According to a recent report, if you are in need to go to a pharmacy, you don’t have to worry about locating it, because it will find you.
Privacy experts say that a latest coding bug in the CVS app is causing the US retail pharmacy to involuntarily share its user’s location with over 40 network servers.
The application for the store gives you the access to search for proximate pharmacies and to get vouchers and get refills for your prescriptions virtually. But, a single huge fault in the app is putting the users’ privacy in jeopardy.
According to the director of security and privacy research at the ICSI, Mr. Serge Egelman, there is a major privacy blunder with the application’s store detector option, which results in giving out the Global Positioning System coordinates to numerous external bodies.
He said that the store finder option basically works by directing your current site to the firm’s own servers, where it is used for finding out if there are any drug stores close by to you.
But, his group found out that the issue is that it doesn’t just send this information to the firm’s servers, it also sends all of these details to every random server that gets loaded on the page.
This means that every other link that turns up while you are on the store finder page, whether it’s an ad from the Google or any independent website, all of them receive your whereabouts.
Egelman said that a couple of the links that have been reported to receive users’ sites from the CVS app include googleadservices.com and static.ads-twitter.com.

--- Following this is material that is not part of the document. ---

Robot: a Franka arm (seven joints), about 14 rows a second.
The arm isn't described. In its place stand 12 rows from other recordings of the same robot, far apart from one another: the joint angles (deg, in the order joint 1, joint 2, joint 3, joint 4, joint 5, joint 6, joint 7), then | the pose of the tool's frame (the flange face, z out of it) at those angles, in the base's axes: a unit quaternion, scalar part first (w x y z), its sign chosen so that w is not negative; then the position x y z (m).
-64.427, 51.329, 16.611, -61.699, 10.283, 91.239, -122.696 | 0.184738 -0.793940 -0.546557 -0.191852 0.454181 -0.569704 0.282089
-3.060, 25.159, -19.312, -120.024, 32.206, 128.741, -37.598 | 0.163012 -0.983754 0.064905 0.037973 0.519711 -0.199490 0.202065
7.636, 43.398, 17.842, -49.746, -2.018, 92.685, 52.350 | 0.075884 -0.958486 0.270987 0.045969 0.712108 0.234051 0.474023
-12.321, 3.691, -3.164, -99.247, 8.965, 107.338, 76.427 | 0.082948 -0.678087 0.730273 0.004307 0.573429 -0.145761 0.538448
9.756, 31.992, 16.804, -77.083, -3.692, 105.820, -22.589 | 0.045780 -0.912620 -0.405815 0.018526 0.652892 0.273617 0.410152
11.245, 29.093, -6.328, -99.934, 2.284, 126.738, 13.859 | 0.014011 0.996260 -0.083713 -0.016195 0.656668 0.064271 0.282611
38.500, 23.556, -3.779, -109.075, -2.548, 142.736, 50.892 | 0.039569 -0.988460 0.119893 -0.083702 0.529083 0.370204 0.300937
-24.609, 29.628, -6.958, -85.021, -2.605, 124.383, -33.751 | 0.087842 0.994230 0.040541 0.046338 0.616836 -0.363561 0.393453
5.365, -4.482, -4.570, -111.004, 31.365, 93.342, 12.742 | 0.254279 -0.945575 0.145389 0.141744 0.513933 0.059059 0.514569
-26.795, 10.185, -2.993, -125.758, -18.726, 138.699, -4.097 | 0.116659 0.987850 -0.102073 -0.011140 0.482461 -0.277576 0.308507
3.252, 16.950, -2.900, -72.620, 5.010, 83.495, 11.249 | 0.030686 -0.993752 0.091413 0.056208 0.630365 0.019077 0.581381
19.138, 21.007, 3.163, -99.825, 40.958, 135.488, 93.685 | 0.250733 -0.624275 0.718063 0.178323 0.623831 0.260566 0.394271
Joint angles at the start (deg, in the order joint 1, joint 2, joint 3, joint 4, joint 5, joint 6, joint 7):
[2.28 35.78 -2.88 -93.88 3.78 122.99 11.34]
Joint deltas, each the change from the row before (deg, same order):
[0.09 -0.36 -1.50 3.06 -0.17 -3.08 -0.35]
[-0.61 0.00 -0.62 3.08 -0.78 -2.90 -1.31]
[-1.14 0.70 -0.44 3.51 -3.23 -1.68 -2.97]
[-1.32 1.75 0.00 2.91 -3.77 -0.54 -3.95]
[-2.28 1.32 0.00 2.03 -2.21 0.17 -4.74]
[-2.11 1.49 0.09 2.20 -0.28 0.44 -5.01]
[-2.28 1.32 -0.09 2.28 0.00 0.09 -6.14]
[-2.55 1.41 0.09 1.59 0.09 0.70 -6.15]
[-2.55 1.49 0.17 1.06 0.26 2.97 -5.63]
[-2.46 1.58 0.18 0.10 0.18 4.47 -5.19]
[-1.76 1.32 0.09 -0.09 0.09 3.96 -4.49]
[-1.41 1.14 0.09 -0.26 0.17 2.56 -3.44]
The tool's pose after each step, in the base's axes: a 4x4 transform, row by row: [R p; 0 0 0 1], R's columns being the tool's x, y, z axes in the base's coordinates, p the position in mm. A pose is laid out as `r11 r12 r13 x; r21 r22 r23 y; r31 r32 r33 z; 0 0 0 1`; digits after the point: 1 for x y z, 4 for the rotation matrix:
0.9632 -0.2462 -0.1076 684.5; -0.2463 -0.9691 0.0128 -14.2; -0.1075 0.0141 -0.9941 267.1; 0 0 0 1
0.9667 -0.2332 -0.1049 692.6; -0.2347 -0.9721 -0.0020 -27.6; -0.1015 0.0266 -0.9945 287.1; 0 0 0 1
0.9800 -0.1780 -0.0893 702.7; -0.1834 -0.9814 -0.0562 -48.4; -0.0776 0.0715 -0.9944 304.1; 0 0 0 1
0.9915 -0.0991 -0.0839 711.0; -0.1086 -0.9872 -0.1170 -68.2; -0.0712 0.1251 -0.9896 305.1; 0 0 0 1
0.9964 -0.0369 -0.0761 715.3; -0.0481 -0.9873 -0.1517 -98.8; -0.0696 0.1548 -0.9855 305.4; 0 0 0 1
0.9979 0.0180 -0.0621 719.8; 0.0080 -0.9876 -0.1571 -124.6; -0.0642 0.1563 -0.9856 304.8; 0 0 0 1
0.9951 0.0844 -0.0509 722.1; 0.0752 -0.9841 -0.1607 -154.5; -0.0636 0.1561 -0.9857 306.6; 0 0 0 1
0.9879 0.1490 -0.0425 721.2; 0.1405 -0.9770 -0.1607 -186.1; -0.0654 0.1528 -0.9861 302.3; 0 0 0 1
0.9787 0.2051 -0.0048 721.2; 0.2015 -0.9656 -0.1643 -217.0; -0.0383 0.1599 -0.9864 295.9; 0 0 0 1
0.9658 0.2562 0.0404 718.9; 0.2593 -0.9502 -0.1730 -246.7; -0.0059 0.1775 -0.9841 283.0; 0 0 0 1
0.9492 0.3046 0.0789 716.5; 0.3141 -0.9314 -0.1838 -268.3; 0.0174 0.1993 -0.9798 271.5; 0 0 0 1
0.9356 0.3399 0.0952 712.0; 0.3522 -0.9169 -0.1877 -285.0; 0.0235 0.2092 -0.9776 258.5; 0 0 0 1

He further said that he is not of the opinion that the CVS is willingly attempting to trade the whereabouts of its users.
He said that the manner in which the data is being shared and the entities with whom it is being shared appear to be nothing but a huge error. He believes that the sole reason behind this mishap could be bad coding. However, he did admit that he can’t say anything with certainty.
So far, the issue has only been seen in the android version of the application. But, it’s still unsure if the iOS app is safe from it because Egelman and his team haven’t looked into it that deeply yet.